Many investors have big difficulties admitting when they are wrong. I do too. What makes it easier for me is being objective about the prospects for being less wrong going forward. Capitulations occur out of desperation. Exiting a position at a loss is not the same as capitulation if you are focusing on what will happen to the stock next, not what happened to the stock in the past to cause the desperation

Whenever breakout patterns conflict with my personal view of the market’s risk profile, I struggle.   When you couple those factors with the ridiculous fundamental valuations and ignorance of macro economic realities that I believe exist, it’s over the top for me.   However, it is always important to remember that no one gets to decide what is right or wrong about stocks or markets.  They will do whatever they want regardless of your assessment.   So I made about 500 signal changes that I find to be absurd and I look forward to reversing them (very quickly) if and when reality ever sets in again.

OGEC

Organization of the Gas Exporting Countries.   HMMMM!  Please read this article.

Here’s part of a post I wrote in January of 2007….

It’s almost impossible to argue that lower oil is a bad thing, but I am getting concerned. Clearly, there are divisions with the OPEC oil ministers and most of those disagreements have little to do with oil. Iran, Venezuela and their camp are happy to use oil as a weapon against the United States and the Saudi led group is not so willing to participate. If OPEC keeps losing whatever credibility they still have, I wonder how long it will be before the anti-US members like Venezuela and Iran go on their own. In that case, we could fear one “cartel” and ignore another all at the same time. I know that’s a highly unlikely scenario, but it’s one that pops into my head every once in a while.

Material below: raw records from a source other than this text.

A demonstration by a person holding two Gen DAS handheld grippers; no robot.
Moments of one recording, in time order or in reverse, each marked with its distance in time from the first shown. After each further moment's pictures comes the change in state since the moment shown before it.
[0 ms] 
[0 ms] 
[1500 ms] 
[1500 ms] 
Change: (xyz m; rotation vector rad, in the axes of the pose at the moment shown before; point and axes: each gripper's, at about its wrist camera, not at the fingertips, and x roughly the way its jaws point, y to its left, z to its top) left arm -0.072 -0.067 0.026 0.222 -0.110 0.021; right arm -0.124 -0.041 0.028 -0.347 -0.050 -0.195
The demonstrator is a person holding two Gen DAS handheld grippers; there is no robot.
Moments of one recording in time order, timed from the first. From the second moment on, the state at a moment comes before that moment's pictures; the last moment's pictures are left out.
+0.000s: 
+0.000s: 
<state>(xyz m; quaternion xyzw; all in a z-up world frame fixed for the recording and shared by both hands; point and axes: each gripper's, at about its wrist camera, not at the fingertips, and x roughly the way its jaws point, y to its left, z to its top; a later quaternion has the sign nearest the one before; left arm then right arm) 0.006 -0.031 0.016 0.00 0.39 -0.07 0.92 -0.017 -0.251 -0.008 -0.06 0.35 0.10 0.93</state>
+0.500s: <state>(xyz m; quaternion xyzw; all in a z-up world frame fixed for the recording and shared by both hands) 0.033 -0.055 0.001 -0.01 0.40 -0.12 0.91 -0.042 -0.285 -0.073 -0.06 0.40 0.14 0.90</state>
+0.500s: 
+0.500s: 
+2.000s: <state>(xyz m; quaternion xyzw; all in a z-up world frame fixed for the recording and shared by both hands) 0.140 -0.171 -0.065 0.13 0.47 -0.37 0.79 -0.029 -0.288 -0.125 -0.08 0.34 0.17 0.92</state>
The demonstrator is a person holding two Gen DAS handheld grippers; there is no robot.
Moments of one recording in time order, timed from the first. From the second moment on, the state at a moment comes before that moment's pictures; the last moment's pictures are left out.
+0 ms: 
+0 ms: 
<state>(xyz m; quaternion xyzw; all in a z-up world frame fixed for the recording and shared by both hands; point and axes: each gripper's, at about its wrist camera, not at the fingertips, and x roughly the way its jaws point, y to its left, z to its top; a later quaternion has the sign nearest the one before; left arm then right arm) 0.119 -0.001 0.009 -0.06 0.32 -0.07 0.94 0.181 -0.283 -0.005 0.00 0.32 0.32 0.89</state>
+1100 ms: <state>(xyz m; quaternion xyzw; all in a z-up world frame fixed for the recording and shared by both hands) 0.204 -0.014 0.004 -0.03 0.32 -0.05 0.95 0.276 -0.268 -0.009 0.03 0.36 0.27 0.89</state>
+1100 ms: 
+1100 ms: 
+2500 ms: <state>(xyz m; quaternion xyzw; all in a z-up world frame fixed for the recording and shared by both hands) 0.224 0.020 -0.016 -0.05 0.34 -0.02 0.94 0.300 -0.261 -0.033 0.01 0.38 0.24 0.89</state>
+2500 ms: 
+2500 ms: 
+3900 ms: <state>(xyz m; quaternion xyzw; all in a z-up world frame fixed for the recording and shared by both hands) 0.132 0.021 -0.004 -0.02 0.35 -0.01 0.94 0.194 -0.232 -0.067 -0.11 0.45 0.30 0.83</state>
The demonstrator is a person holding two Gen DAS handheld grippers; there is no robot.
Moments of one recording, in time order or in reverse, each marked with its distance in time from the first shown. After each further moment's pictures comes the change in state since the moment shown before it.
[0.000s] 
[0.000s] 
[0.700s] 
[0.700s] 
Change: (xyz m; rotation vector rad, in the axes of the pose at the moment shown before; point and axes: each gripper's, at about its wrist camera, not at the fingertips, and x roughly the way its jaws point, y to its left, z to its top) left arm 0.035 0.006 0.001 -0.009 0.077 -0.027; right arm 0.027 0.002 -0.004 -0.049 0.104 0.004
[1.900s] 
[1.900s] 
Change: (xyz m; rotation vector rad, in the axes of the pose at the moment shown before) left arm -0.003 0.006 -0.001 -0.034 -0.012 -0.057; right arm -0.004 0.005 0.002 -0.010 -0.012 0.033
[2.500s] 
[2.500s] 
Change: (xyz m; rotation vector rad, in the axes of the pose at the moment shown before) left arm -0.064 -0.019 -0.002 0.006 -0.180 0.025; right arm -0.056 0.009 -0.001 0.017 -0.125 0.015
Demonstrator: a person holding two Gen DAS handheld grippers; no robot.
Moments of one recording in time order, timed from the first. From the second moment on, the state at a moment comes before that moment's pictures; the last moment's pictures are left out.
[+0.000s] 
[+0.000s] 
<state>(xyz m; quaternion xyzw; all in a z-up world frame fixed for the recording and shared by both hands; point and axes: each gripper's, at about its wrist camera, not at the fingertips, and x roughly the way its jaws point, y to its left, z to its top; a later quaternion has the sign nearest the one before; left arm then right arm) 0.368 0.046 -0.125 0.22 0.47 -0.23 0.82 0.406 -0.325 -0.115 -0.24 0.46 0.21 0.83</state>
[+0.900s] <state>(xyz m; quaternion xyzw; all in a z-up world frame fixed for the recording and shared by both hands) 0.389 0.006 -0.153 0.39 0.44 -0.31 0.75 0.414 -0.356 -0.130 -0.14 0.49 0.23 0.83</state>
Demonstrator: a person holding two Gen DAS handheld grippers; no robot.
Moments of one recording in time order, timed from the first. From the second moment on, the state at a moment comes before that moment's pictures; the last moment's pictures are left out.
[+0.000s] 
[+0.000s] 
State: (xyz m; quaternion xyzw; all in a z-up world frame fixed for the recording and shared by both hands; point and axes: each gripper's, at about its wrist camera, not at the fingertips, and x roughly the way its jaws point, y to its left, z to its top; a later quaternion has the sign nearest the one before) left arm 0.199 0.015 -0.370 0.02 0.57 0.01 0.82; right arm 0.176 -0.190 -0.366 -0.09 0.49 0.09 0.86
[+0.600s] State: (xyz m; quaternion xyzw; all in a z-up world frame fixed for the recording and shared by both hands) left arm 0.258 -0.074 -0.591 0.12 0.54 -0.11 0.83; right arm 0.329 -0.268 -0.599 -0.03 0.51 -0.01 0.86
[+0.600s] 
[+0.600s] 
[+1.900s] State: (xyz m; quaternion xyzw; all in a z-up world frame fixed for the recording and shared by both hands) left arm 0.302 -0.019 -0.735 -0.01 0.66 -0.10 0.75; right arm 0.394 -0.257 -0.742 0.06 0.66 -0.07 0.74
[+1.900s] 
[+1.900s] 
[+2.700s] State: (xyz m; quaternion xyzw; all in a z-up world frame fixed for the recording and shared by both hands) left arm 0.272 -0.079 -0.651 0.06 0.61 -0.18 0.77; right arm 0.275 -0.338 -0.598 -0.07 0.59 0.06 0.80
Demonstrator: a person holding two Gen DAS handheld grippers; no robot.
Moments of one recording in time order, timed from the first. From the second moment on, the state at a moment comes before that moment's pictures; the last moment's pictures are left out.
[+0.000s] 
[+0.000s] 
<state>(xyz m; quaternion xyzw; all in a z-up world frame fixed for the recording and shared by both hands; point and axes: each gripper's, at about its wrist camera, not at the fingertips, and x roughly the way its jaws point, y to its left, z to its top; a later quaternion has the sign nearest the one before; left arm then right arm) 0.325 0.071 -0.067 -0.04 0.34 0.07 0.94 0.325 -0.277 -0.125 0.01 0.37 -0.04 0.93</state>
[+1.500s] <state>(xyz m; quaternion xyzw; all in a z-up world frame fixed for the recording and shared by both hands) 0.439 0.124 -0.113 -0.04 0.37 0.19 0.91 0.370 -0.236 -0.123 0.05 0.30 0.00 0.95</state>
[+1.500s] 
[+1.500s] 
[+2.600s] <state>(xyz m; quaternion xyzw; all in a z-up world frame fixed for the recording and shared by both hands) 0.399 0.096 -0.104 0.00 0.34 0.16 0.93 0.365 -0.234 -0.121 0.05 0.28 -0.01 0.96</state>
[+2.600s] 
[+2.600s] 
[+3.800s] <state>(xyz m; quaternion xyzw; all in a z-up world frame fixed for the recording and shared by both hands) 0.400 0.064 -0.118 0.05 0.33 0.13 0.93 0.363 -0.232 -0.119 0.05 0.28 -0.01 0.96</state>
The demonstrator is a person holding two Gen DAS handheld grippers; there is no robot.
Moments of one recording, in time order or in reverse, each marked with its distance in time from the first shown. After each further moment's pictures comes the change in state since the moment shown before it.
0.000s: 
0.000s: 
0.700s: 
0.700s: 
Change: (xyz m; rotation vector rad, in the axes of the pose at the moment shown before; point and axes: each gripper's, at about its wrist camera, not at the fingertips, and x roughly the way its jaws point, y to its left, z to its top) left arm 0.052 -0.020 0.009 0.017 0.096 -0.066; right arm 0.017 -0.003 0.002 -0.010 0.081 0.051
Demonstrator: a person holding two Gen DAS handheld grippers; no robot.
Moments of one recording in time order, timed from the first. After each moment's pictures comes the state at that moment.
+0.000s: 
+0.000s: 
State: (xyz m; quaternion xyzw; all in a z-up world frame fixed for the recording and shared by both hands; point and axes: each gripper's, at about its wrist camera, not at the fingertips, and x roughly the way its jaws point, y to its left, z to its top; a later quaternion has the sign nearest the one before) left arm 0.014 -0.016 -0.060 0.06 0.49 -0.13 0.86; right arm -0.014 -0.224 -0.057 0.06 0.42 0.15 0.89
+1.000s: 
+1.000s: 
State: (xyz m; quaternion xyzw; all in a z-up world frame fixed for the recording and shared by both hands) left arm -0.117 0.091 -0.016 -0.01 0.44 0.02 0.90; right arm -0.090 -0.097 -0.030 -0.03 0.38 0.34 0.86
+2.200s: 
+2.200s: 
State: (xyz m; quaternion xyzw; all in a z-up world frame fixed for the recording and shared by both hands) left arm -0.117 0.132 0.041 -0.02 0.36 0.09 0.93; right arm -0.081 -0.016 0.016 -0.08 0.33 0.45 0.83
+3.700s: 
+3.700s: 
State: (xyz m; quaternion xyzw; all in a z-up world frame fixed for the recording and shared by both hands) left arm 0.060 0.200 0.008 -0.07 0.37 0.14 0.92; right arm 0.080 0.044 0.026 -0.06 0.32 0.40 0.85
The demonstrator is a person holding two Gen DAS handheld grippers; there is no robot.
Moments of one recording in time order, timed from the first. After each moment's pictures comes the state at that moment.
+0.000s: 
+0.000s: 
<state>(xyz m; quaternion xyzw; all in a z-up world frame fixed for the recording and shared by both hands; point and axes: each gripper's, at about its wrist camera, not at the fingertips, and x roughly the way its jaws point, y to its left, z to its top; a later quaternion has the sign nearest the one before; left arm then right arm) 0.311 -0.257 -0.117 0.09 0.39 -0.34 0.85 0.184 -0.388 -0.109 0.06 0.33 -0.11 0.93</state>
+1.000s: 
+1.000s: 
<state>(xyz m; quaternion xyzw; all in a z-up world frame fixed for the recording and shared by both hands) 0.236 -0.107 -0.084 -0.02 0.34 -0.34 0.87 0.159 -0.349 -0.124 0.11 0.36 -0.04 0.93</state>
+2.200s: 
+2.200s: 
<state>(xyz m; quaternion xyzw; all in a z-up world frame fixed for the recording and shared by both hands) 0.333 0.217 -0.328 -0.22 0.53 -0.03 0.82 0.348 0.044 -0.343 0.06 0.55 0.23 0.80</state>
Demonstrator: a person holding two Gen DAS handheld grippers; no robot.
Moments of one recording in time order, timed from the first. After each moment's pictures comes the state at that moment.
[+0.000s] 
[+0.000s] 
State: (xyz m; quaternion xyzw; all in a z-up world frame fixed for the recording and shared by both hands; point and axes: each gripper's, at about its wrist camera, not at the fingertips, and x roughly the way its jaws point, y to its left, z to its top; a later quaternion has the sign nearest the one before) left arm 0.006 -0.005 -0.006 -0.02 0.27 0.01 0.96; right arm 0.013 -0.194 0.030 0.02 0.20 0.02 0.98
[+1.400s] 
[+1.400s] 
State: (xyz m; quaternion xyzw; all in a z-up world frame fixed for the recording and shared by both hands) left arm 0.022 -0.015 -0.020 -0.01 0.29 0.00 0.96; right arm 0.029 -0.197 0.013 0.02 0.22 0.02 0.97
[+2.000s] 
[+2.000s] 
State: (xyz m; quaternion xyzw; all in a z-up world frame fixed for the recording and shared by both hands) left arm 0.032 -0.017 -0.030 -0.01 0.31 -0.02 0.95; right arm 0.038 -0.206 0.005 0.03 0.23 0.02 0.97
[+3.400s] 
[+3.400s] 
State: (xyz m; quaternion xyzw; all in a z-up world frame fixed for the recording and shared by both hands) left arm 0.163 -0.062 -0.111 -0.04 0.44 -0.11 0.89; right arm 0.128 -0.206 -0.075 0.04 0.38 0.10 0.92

At that time and in the years since, I have expected that Venezuela and Iran would join with Russia to create an alternative to the existing OPEC cartel.  So it’s a bit interesting to see Chavez and Putin and their Iranian pals pushing for an increasing influence of their Natural Gas cartel at the same time that OPEC is having its meeting.  I doubt it’s just about natural gas.

Please consider the impacts to energy policies and prices (both oil and natural gas), the US dollar (and dollar side effects in US Treasury demand / rates / gold / inflation) and geopolitical tensions.